NOTE: We recommend clearing all reset status flags in these registers at the start of application execution (after the reset source has been determined), to allow future executions to determine the cause of a reset or resets. To clear the status bits that indicate the source of a reset, the RESET_DIG_STATUS register must be cleared before the ACS_RESET_STATUS register.

Faults and Lockup

If the Arm Cortex-M33 processor encounters a fault condition, it will enter into a fault handler. Faults that can be detected include:

  • Bus faults indicating an error in physically accessing a requested memory location

  • Memory management faults indicating an error in memory management, such as issues during exception stacking, and accesses to memory that exists but cannot be accessed in the current system state (instruction or data access violations)

  • Usage faults indicating an error in the code, such as:

    • Division by zero

    • Stack overflows

    • Unaligned data or code accesses

    • Invalid instructions

  • Secure faults where the application violates the security requirements defined for the current processor state

The Arm Cortex-M33 processor is required to handle all faults, with faults being promoted to be handled by the Hard Fault handler if a specific fault handler is unavailable. A fault is escalated to the hard fault handler if:

  • A fault handler causes the same kind of fault as the one it is servicing. This escalation to HardFault occurs because a fault handler cannot preempt itself; it must have the same priority as the current execution priority level.

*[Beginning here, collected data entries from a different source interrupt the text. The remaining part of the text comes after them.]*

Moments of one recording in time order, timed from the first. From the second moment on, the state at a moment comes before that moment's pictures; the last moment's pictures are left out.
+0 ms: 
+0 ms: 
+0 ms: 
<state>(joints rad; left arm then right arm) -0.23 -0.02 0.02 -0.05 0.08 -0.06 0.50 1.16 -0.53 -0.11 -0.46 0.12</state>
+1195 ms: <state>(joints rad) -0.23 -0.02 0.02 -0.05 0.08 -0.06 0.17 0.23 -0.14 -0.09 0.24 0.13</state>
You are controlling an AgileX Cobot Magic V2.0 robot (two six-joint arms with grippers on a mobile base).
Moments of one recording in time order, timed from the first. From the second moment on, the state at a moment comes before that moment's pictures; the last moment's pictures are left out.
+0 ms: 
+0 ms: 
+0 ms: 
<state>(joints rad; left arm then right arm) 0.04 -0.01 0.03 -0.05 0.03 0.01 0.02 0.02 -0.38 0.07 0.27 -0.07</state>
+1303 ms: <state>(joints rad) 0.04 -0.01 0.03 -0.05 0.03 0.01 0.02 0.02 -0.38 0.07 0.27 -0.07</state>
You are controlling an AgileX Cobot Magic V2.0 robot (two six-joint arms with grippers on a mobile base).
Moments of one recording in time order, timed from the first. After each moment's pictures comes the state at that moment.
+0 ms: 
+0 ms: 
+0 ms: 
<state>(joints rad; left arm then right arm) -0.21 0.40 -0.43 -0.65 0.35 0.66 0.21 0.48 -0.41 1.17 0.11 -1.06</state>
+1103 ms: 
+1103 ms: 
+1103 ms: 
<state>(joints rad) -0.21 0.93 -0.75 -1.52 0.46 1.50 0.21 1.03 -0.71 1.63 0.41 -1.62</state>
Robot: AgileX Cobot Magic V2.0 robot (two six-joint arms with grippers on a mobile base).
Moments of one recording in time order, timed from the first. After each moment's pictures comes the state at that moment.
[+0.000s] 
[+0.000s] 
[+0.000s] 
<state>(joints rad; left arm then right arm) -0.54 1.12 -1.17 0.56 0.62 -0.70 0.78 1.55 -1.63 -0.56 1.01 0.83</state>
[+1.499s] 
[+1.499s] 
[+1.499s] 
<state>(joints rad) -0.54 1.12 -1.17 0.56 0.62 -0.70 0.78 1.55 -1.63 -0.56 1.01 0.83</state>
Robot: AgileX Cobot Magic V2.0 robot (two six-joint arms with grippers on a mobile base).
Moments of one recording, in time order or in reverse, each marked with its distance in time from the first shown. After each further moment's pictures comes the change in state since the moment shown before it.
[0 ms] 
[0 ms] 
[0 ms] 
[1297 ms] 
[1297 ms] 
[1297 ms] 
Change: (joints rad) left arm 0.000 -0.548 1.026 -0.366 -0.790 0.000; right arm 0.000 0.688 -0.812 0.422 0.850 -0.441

  • A fault handler causes a fault with the same or lower priority as the fault it is servicing. This is because the handler for the new fault cannot preempt the currently executing fault handler.

  • An exception handler causes a fault for which the priority is the same as, or lower than, the currently executing exception.

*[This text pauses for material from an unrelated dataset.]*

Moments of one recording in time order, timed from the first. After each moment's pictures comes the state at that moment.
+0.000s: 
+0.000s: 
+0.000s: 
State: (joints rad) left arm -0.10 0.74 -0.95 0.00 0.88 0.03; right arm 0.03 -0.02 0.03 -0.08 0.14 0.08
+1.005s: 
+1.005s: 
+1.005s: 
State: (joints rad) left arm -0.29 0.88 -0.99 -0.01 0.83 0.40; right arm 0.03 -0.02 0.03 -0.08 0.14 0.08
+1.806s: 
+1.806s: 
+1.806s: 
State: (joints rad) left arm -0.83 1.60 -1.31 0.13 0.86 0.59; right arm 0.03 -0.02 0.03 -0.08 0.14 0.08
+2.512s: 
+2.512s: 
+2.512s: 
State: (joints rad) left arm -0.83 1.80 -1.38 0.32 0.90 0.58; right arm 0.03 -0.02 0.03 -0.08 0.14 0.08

  • A fault occurs and the handler for that fault is not enabled.

If a fault occurs that cannot be handled (including faults in the NMI handler, or faults that occur while handling a hard fault), the Arm Cortex-M33 processor enters into a lockup state. The processor remains in this state until the core is reset or is halted by a debugger. In the lockup state, the program counter (PC) is forced to 0xEFFFFFFE.

If you encounter a fault, there are several items that can be used to figure out why the fault has occurred. The fault handling provides:

  • The Configurable Fault Status Register (CFSR) that indicates the causes of bus, memory management, and usage faults

  • The Bus Fault Address Register (BFAR) and Memory Management Address Register (MMAR) provide the address accessed that have caused the fault to occur, when a bus fault or memory management fault occurs at a known address (only valid when the corresponding bit in CFSR is set).

  • The Secure Fault Status Register (SFSR) that indicates the causes of secure faults

  • The Hard Fault Status Register (HFSR), which indicates if a hard fault has been triggered directly due to a debug event or failed vector fetch, or if it triggering is due to a fault that has been promoted to a hard fault.

  • The system context stored onto the stack frame, including the core processor registers R0 to R3, R12, link register (LR), program counter (PC), and processor status register (PSR).